AWS EKS (Kubernetes)TerraformPrometheus & GrafanaOpenTelemetry (OTEL)Helm & Kubernetes Manifests

Implementation & Architecture

VPC & EKS Cluster Foundation (Terraform)

3-tier VPC (public/private/isolated subnets across 3 AZs) with NAT Gateways, private EKS endpoint, and VPC Flow Logs. IRSA roles scoped for cluster-autoscaler, ALB controller, external-secrets, and OTEL collector. ALB consolidated from 4 to 1 via IngressGroup annotations — 75% ALB cost reduction. Node taints segregated monitoring pods from user workloads.

n8n Stateful Workflow Automation Stack

n8n in main-worker mode: 1 main pod (webhook/API) + 3 worker pods consuming a Redis Bull queue, backed by PostgreSQL RDS Multi-AZ. HPA scaled workers from 2 to 8 replicas at 70% CPU. S3 binary data manager replaced NFS for multi-pod binary access.
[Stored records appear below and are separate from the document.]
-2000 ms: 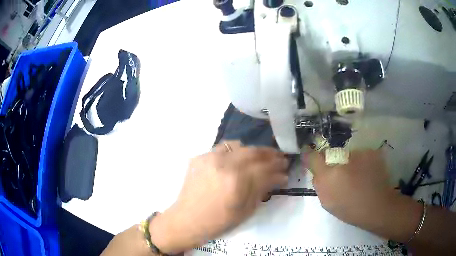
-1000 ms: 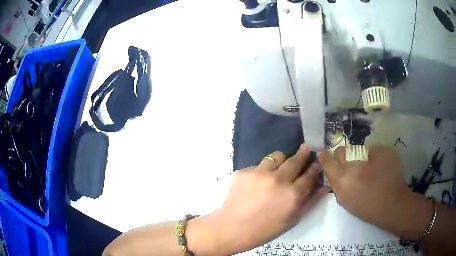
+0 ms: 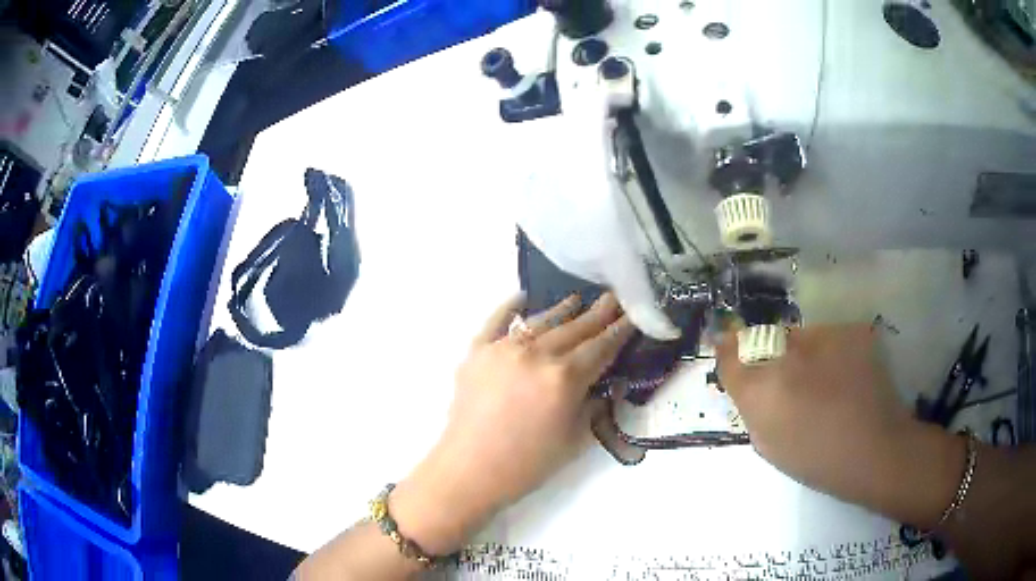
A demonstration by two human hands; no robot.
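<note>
A black fabric panel (image 3: 548,278) lies under the head of the white sewing machine (image 3: 897,170), partly hidden by the machine and my fingers. My left hand (image 3: 528,380) lies on it with spread fingers, pressing it flat near the needle. A black zipper band (image 3: 682,439) curves out below the panel towards me. My right hand (image 3: 812,397) is right of the needle, with its fingertips partly hidden behind a cream knob (image 3: 761,343); whether it grips the band cannot be told. The presser foot and needle are mostly hidden.
On the left of the white table (image 3: 375,420) lie black zipper bands (image 3: 298,261) and grey-black panels (image 3: 231,414). A blue bin (image 3: 188,284) heaped with black bands stands at the edge. Another blue bin (image 3: 426,28) is behind. Black snips (image 3: 963,375) lie at right. A ruler strip (image 3: 682,562) runs along the near edge.
My left hand has moved left from the needle and its fingers have spread. The zipper band's loop shows again below the panel. The camera view has shifted.
</note>
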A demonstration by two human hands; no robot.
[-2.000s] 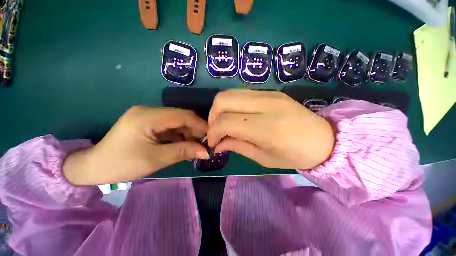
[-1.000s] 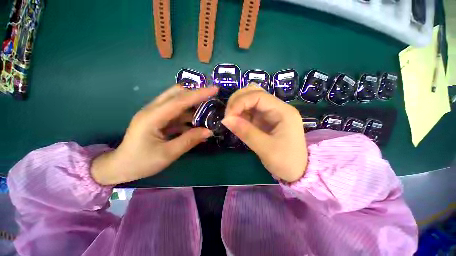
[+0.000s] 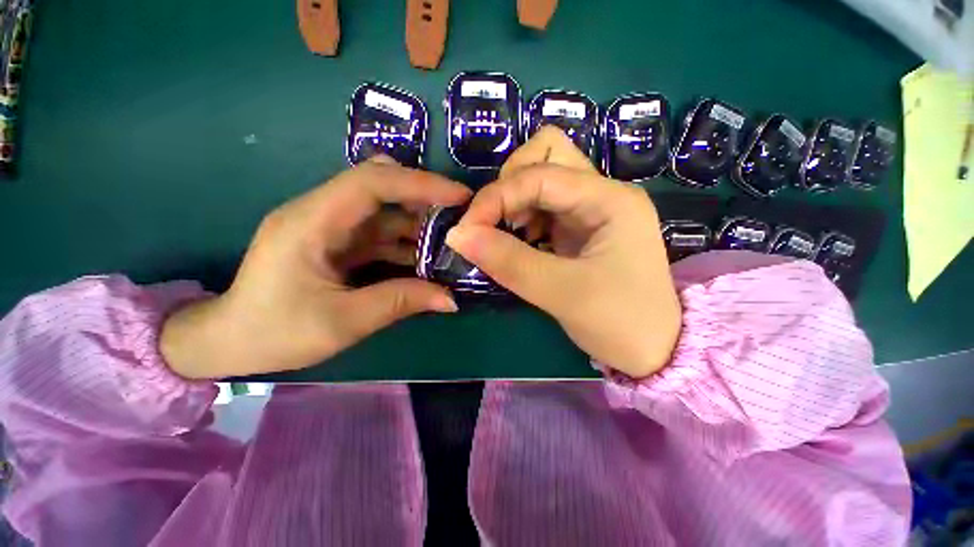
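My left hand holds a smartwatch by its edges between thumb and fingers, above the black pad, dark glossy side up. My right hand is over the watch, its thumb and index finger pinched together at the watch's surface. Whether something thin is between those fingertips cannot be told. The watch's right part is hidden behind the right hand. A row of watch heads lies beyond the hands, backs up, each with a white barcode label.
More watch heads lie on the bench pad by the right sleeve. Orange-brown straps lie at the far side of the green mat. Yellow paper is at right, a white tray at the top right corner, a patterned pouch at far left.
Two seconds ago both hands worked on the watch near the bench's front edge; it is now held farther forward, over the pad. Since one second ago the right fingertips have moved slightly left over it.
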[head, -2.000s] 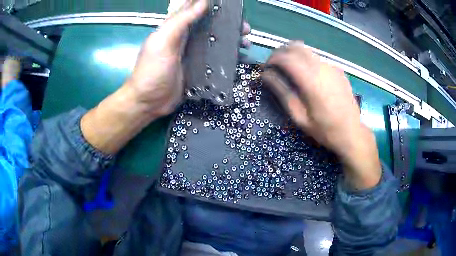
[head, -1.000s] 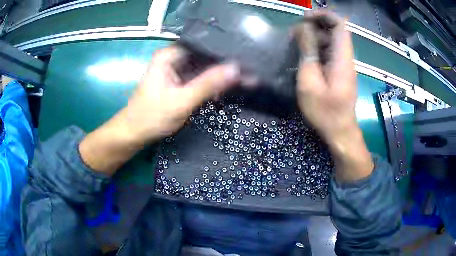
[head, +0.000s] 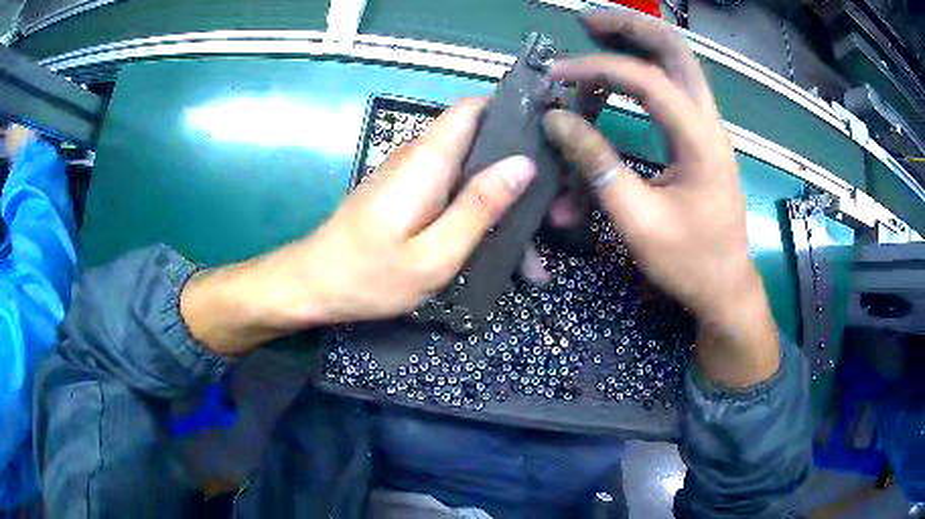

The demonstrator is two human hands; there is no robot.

PgBouncer in transaction pooling mode capped RDS connections at 12 regardless of worker pod count.

Observability Stack (Prometheus + Grafana + OpenTelemetry)
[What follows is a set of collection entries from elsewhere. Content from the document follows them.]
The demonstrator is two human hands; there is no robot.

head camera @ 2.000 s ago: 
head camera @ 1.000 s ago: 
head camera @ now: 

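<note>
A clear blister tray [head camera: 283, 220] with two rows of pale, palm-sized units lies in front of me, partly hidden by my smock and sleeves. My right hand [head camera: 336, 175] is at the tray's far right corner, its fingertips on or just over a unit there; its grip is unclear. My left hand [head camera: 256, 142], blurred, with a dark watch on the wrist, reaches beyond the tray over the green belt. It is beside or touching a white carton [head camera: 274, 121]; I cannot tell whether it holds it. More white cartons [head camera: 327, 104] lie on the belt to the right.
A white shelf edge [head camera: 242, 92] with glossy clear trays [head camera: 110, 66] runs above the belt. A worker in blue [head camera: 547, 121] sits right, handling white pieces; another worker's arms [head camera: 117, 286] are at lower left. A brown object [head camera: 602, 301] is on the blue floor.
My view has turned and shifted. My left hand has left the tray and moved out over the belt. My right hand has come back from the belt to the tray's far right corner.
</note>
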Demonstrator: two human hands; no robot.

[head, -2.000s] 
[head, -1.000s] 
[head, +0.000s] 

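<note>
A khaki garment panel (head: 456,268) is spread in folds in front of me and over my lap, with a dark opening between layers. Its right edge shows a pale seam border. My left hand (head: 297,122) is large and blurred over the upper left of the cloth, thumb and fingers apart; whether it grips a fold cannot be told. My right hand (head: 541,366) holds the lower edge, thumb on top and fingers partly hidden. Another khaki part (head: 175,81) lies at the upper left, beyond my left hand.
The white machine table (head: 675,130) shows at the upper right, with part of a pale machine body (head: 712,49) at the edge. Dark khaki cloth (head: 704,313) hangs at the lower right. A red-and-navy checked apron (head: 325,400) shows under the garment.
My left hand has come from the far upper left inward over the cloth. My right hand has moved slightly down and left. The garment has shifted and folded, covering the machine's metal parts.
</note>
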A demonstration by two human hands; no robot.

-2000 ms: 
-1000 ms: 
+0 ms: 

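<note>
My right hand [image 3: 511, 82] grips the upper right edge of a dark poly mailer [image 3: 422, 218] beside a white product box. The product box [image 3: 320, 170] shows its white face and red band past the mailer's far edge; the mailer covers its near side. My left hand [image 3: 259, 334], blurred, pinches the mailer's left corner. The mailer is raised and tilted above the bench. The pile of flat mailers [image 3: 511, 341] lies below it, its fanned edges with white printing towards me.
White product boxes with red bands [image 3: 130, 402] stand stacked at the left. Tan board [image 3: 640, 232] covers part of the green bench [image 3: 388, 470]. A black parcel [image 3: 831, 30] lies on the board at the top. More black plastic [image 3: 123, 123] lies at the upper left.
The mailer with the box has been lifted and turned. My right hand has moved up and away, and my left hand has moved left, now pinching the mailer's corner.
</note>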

kube-prometheus-stack with 4 custom Grafana dashboards, 4 Prometheus alerting rules, and Fluentd DaemonSet forwarding WARN/ERROR-only logs to CloudWatch Logs — reducing daily ingestion from 45 GB to 7.2 GB (84% reduction). Grafana workflow failure rate alert included a direct link to the failing workflow's execution log.

Technical Skills

  • AWS EKS
  • Terraform
  • Kubernetes
  • Helm
  • Prometheus
  • Amazon VPC

Engineering Challenges

  • RBAC Misconfiguration Blocking EKS Add-on Updates — eks:UpdateAddon and eks:DescribeAddonVersions were missing from the provisioning role. Fixed by expanding the inline policy and re-running terraform apply.
  • n8n Worker CrashLoopBackoff from Redis Connection Timeout — ElastiCache security group missing inbound 6379 rule from EKS node SG (cross-module reference gap in Terraform). Fixed by adding an aws_security_group_rule in the eks/ module.
  • Prometheus Storage Exhaustion After 8 Days — hostmetrics generated 4× more time series than estimated (12,000 vs 3,000), filling 50Gi PVC and corrupting the TSDB. Fixed by resizing to 200Gi, reducing collection interval from 10s to 30s, and adding a retention.size cap.
  • Fluentd DaemonSet Silently Dropping Logs — OIDC provider ARN in the IRSA trust policy was hardcoded to us-east-1 instead of eu-west-1. Identified via CloudTrail STS AssumeRole failures. Fixed by using the cluster's OIDC issuer output.
  • HPA Oscillation Under Steady-State Load — Workers scaled in/out every 8–10 minutes because 6–8 minute jobs caused brief CPU dips below the scale-in threshold. Fixed by adding scaleDown stabilizationWindowSeconds=600.
  • PostgreSQL Connection Pool Saturation — 7 worker pods × 5 connections each exhausted RDS max_connections (100). Fixed by deploying PgBouncer in transaction pooling mode, stabilizing RDS connections at 12.

Project Outcomes

  • Full cluster provisioned via Terraform in under 25 minutes — zero manual AWS console actions.
  • 99.9% uptime for n8n over 6 weeks, including 3 node failures handled automatically by cluster autoscaler.
  • Incident MTTR reduced from 45 minutes to under 8 minutes via pre-built Grafana dashboards with direct alert-to-log links — 82% MTTR reduction.
  • 20-node EKS cluster scaled autonomously through a 200-concurrent-workflow stress test.
  • CloudWatch Logs ingestion reduced 84% (45 GB/day → 7.2 GB/day) without losing actionable signal.
  • ALB costs reduced 75% ($88 → $22/month) through IngressGroup consolidation.
  • Zero duplicate workflow executions after migrating to n8n queue mode — validated across 1,200 test runs.